Quando è nato, a cavallo tra la fine degli Anni '80 e l'inizio degli Anni '90 dello scorso secolo, forse nessuno immaginava che avrebbe avuto un impatto simile. Creato da Tim Berners Lee nelle stanze del CERN di Ginevra come semplice progetto interno, il World Wide Web è rapidamente diventato un elemento indispensabile nella nostra quotidianità. Se ci si ferma per un secondo e si pensa per quanto tempo e per quante volte lo si usa nel corso della giornata, ci si rende conto che difficilmente riusciremmo a farne a meno.

Per quanto migliorato nel corso degli anni, però, il World Wide Web ha ancora molti aspetti da migliorare. Uno di questi è legato alla sua profonda natura occidentale. Nato in Svizzera per un'utenza prettamente anglofona, il web è a lungo rimasto una sorta di "club" esclusivo per lingue e scritture basate su caratteri latini. E anche se oggi si contano milioni di portali scritti con caratteri di ogni tipo (dal cirillico agli ideogrammi delle lingue asiatiche), l'alfabeto latino detta legge per quel che riguarda i nomi di dominio.

Una situazione favorita anche da un bug negli algoritmi di gestione dei top-level domain (TLD), riscontrato nel 2012 quando l'ICANN apre le porte a TLD scritti con altri caratteri. Nonostante tra questi ce ne fossero di scritti in cirillico, con i kanji giapponesi e così via, una "falla" nel sistema ha impedito la massiccia diffusione di portali in lingue diverse.

 

Estensioni dominio

 

17 milioni in più

Un bug che impedisce a società e aziende di tutto il mondo di affacciarsi su nuovi mercati e provoca, secondo alcune stime, mancati guadagni per miliardi di dollari. A rimetterci, però, non sono solamente le attività produttive, ma anche normali cittadini. Un fix permetterebbe a circa 17 milioni di nuovi utenti che parlano russo, arabo, cinese, vietnamita e indù di accedere immediatamente alla Rete. Una stima fatta dal cosiddetto Universal accetpance steering group, che si batte all'interno dell'ICANN affinché si metta finalmente fine a questa sorta di "ostracismo digitale".
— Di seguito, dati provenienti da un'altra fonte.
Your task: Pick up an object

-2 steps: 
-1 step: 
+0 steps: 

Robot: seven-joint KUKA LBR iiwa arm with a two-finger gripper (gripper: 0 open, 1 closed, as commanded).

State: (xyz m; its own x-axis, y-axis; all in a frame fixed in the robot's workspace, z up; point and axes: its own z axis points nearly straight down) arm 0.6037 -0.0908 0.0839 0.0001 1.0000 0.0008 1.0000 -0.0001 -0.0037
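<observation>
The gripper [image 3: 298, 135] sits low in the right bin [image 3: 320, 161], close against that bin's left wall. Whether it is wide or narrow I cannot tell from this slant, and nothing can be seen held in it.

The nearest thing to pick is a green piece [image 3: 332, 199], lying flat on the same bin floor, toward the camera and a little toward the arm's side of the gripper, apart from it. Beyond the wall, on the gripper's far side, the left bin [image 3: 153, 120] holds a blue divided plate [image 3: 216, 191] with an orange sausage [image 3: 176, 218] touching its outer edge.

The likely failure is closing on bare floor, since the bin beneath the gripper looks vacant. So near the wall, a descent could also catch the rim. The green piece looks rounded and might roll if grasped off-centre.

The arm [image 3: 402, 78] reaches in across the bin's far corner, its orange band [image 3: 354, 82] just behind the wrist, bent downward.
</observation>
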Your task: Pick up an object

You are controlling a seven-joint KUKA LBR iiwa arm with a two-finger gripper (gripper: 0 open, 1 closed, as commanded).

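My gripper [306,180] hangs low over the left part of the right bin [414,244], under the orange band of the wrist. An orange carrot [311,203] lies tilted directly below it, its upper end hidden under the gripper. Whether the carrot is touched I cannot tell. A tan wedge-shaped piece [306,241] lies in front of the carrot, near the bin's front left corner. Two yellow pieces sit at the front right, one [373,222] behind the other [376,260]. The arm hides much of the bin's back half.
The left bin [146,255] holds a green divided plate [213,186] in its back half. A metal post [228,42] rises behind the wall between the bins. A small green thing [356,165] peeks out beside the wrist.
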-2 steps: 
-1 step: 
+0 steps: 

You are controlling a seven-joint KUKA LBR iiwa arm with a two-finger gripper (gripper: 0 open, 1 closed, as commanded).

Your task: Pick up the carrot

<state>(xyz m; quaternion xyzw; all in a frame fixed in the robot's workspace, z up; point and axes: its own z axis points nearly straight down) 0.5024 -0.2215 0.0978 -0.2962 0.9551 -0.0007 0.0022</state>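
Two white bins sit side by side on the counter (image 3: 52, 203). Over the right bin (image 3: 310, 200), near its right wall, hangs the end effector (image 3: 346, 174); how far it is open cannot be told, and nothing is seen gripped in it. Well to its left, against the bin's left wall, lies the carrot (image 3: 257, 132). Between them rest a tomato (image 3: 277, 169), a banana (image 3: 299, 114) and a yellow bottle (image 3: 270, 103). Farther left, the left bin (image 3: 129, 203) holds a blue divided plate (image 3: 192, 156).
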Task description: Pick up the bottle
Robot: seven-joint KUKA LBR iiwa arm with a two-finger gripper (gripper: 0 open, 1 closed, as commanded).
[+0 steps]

Una stima piuttosto prudenziale, però. Una correzione in questo senso del sistema TLD, infatti, spalancherebbe le porte del web a una moltitudine di persone – qualcuno stima addirittura un miliardo – attualmente tagliate fuori perché incapaci di leggere e parlare una lingua differente dalla loro lingua madre. Lo Steering Group, di cui fanno parte big del mondo dell'informatica e del web come Microsoft e GoDaddy, si è fatto quindi portavoce di un movimento che sarebbe anche in grado di ribaltare gli attuali equilibri su cui si regge il web.

Questione di ASCII

Più che la correzione di un bug, i tecnici dell'ICANN dovrebbero occuparsi dell'integrazione di un nuovo sistema di gestione dei caratteri. Attualmente, infatti, il riconoscimento dei caratteri dei Top-level Domain è basato sull'ASCII, acronimo di American Standard Code for Information Interchange, un set di caratteri composto in gran parte da lettere dell'alfabeto latino. Accade così che, digitando una URL con estensione in giapponese (ma anche indù, arabo o vietnamita, per fare altri tre esempi), il server web o email non riesca a decifrare i caratteri digitati e, non riconoscendo la richiesta, finirebbe per rispedirla indietro al mittente. Alcuni test condotti dai tecnici dello steering group hanno riscontrato che solo il 20% dei messaggi di posta elettronica indirizzati a TDL non latini viene effettivamente ricevuta, mentre il restante 80% torna indietro al mittente.

Passaggio all'Unicode

 

Unicode

 

La soluzione, almeno da un punto di vista teorico, è estremamente semplice. I tecnici ICANN dovrebbero sostituire l'ASCII con l'Unicode, un set di caratteri molto più ampio e comprensivo anche di alfabeti non latini (oltre agli immancabili emoji). Nella realtà dei fatti, però, questo intervento costerebbe svariati milioni di dollari (se non diverse decine di milioni) e al momento non sembra essere una priorità nell'agenda dell'ente che gestisce i TLD. Un errore di valutazione, secondo i membri dello Universal acceptance steering group, secondo i quali i vantaggi economici del cambio da ASCII a Unicode sarebbero di gran lunga superiori alle spese preventivate.